RCMP Cst. Andrée Lapointe, a member of the RCMP's Sensitive and International Investigations Unit has been in the DRC for months. As chief of the Organized Crime Analysis Unit based in Goma, Lapointe compiles reports on different armed ethnic groups who continue to fight over land and economic resources.

"I know everything you'd want to know about them here in Congo," says Lapointe, whose reports analyze trends in criminal activity and help UN officials allocate resources.

Lapointe participated in investigations of war crimes and crimes against humanity in Rwanda and Sierra Leone.

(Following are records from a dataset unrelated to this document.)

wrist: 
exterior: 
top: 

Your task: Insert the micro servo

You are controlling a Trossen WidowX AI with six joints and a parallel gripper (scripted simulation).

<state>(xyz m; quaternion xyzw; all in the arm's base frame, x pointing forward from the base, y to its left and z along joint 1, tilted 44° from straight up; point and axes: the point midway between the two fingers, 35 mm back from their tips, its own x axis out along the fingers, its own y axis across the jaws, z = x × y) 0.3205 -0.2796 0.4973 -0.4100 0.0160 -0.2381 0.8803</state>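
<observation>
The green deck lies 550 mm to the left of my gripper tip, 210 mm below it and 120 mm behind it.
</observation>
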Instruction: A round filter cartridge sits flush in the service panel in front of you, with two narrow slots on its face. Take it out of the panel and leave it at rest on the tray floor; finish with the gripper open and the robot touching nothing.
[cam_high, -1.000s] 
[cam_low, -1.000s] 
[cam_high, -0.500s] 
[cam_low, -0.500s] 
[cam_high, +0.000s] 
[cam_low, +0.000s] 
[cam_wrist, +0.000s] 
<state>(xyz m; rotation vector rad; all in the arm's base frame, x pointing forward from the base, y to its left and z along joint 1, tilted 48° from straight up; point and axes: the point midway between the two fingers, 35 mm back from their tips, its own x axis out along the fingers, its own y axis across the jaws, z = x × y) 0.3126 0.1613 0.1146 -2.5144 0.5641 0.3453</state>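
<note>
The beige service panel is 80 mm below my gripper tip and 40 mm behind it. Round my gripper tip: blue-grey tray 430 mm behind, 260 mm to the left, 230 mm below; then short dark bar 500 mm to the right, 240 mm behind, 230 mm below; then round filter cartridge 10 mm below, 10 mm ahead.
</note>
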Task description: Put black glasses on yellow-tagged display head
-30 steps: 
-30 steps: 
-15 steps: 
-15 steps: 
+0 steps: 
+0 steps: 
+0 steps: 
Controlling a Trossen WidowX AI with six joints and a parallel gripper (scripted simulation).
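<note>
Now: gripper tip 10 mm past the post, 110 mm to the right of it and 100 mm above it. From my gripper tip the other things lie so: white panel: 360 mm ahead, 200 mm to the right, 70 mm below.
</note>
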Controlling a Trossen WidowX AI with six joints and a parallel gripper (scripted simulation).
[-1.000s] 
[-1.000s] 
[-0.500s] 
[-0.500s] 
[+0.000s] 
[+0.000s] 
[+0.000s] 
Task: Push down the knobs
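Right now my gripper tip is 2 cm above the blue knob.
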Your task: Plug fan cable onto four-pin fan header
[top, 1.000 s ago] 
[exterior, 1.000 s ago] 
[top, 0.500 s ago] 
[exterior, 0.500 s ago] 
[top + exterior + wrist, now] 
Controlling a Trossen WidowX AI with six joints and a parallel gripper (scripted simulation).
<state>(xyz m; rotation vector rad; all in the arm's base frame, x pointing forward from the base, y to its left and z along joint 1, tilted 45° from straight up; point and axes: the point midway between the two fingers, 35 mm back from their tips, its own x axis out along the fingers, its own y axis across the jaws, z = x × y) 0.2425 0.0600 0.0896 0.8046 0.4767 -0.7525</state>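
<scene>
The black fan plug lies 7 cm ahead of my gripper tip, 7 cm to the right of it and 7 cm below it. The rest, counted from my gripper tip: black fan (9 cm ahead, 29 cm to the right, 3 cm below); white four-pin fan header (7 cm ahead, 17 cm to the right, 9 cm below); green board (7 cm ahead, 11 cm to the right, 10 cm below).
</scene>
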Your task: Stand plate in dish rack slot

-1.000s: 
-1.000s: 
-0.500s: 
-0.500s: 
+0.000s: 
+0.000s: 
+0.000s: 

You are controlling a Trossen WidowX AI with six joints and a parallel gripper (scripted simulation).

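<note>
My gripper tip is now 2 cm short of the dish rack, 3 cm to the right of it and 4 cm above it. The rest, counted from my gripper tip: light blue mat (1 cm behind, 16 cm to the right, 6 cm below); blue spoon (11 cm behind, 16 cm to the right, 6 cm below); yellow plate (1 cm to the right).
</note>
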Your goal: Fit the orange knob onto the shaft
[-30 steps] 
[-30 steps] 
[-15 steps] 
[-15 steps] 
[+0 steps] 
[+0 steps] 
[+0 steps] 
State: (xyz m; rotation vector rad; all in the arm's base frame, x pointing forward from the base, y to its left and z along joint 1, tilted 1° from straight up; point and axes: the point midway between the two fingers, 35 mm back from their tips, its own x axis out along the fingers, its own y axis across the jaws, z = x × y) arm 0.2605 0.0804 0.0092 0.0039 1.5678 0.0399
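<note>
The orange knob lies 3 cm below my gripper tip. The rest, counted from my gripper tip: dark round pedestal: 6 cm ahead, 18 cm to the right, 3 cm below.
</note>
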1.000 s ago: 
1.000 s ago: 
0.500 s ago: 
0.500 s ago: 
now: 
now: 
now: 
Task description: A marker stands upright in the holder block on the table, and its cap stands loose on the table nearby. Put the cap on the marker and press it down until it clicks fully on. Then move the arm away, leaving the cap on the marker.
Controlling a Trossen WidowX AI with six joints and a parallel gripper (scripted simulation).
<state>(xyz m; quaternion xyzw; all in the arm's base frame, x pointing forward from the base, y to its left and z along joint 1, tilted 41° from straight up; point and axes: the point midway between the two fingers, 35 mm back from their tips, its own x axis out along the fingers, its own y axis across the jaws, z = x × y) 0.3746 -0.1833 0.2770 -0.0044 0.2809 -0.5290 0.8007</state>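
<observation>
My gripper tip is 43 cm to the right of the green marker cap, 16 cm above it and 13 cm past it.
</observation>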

She used that experience in the DRC to develop a training program that included everything from collecting evidence from witnesses to locating mass graves.

Lapointe's eagerness to help people on the ground prompted her to join Delisle on the Specialized Police Team that works with victims of sexual abuse. "My wish was to be more in the field," says Lapointe. "I'm motivated to be on the ground, meet victims, and build relationships to help."

Both RCMP officers are committed to the DRC. They're learning Swahili, which is used in the east, and would stay longer if the mission allowed.

"I'm passionate about it," says Delisle, who hopes her work inspires people to consider the RCMP as a means to help people in Canada and internationally. "This is clearly a country that needs a lot of help, has a lot of problems. What we do seems so small, but I've seen that we make a difference."